For all the popularity of the funds, gold bulls worried about a sort of financial Armageddon argue you're only really safe owning the metal itself, something like what Diehl sells, a coin you can hold in your hand and use to trade and survive.

"If you have gold coins, you get food, you can barter," said Monty Guild, a respected money manager who personally has 10 percent of his assets tied up in gold coins. With the funds, "if they close the stock exchange, you can't get your money."

Regulators have long warned of shady sales practices in the business of selling physical metal, though.

In April, securities regulators shut down two gold and silver sellers operating out of Boca Raton, Florida, for assuring customers of 30 percent returns before losing all their money. In 2012, the state court in California ordered a precious metals dealer made popular by TV commentator Glenn Beck — Goldline International — to pay $5 million to customers misled by price markups and false claims.
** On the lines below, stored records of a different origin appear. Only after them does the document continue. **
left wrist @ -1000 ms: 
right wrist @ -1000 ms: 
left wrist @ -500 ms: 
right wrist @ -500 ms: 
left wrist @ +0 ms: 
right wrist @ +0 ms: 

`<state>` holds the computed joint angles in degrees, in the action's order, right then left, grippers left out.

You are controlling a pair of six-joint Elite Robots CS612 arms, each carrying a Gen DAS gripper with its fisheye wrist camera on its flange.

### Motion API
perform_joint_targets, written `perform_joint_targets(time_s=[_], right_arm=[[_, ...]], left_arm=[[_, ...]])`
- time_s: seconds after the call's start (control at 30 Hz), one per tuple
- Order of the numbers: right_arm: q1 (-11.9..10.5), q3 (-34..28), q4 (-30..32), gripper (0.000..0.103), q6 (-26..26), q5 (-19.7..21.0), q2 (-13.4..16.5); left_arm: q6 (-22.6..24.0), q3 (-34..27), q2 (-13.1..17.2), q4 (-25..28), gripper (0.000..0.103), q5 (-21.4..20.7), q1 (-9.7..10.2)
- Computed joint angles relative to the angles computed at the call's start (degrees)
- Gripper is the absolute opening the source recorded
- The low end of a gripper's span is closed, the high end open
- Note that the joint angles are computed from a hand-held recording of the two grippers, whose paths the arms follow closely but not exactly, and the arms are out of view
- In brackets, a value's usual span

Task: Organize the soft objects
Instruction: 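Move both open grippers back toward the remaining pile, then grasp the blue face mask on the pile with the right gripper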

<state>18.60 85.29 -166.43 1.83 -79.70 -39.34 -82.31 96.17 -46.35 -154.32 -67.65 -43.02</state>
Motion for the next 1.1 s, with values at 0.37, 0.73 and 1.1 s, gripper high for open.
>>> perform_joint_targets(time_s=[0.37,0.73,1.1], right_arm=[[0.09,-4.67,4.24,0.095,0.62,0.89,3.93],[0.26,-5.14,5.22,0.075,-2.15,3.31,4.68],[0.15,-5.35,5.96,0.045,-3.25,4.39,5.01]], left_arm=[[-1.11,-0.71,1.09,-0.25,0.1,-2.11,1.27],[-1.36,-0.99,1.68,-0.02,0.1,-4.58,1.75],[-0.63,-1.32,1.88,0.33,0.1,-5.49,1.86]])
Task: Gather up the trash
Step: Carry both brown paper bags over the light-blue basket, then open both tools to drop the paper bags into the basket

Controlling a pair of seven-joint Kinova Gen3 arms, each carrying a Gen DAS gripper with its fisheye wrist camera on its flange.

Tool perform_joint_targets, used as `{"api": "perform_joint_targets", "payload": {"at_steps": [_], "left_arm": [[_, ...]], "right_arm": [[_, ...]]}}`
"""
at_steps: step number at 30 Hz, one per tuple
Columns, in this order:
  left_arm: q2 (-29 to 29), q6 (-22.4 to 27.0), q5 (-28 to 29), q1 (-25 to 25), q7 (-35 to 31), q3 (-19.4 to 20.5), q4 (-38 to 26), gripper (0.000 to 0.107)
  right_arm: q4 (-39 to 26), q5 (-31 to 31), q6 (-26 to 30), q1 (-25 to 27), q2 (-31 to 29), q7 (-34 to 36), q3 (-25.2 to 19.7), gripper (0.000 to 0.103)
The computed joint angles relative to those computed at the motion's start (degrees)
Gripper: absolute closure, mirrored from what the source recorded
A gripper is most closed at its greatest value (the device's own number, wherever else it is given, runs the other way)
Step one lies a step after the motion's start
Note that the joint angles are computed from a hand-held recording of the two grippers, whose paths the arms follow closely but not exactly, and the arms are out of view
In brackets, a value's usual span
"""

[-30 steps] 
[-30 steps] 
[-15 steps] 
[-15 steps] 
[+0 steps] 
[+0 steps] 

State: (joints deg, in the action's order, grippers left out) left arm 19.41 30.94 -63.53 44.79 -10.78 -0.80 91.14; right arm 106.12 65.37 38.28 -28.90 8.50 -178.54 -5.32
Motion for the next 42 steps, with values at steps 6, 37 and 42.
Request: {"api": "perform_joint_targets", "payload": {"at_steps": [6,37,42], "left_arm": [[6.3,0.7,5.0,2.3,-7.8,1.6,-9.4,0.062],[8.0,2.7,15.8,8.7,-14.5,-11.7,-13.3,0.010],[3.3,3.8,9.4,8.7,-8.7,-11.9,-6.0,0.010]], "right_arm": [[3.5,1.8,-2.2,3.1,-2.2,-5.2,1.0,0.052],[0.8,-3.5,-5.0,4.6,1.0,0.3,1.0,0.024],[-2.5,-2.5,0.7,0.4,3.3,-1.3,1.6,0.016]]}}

Diehl's firm, U.S. Money Reserve, has gotten into trouble, too. The Texas attorney general accused its sales staff of misleading customers responding to TV ads about its regular bullion coins, convincing them to buy more expensive commemorative coins instead by making false claims about how those would rise in value faster.

The company denied it ever misled customers in a settlement in 2011, but agreed to change its sales practices and pay $5 million. Diehl said the company hired him as president two years later because of his reputation for turning operations around.

The popular embrace of gold started with the plunge in dot-com stocks in 2000, gained strength with the advent of the SPDR Gold Trust, a low-fee exchange traded fund that allows ordinary people looking for a quick buck to invest, then peaked following the Federal Reserve's unprecedented moves to pump money into the economy to save it from collapse after the financial crisis. Spooked investors convinced that inflation would take off bought up the metal.

Gold hit a high of $1,923.70 in September 2011, up six fold from a decade earlier.

Diehl's ad highlights that remarkable rise, and suggests history might repeat.

"If you would have taken $150,000 of your money and bought physical gold in 2001, then that initial purchase would have been worth over $1 million in 2011," the ad says. It adds, "Imagine if this happens again..."

The danger with gold is that it doesn't pay interest like a bond or represent a share of a company like a stock. It's got no intrinsic value. It is only worth what people believe it's worth. And even after the recent surge, they believe it's worth less than what they thought it was worth five years ago.

That hypothetical $150,000 invested at the peak gold price in September 2011 would have left you with just $106,000 today, down 29 percent.

Asked whether the ad pushes things too far, Diehl responded: "We do not promise a positive return. I make statements about the direction that gold will go, but we're very cautious not to make statements about how the investment is going to perform."

Diehl thinks Brexit poses not only an economic risk, but a geopolitical one. He said it sows seeds of turmoil in Europe, possibly leading to more aggressive moves by Vladimir Putin of Russia along the lines of his annexation of the Crimea.

"What's happened with Brexit," he said, "could shake the foundations of 70 years of peace and prosperity in Europe."

Maybe so, just don't assume gold will shoot up.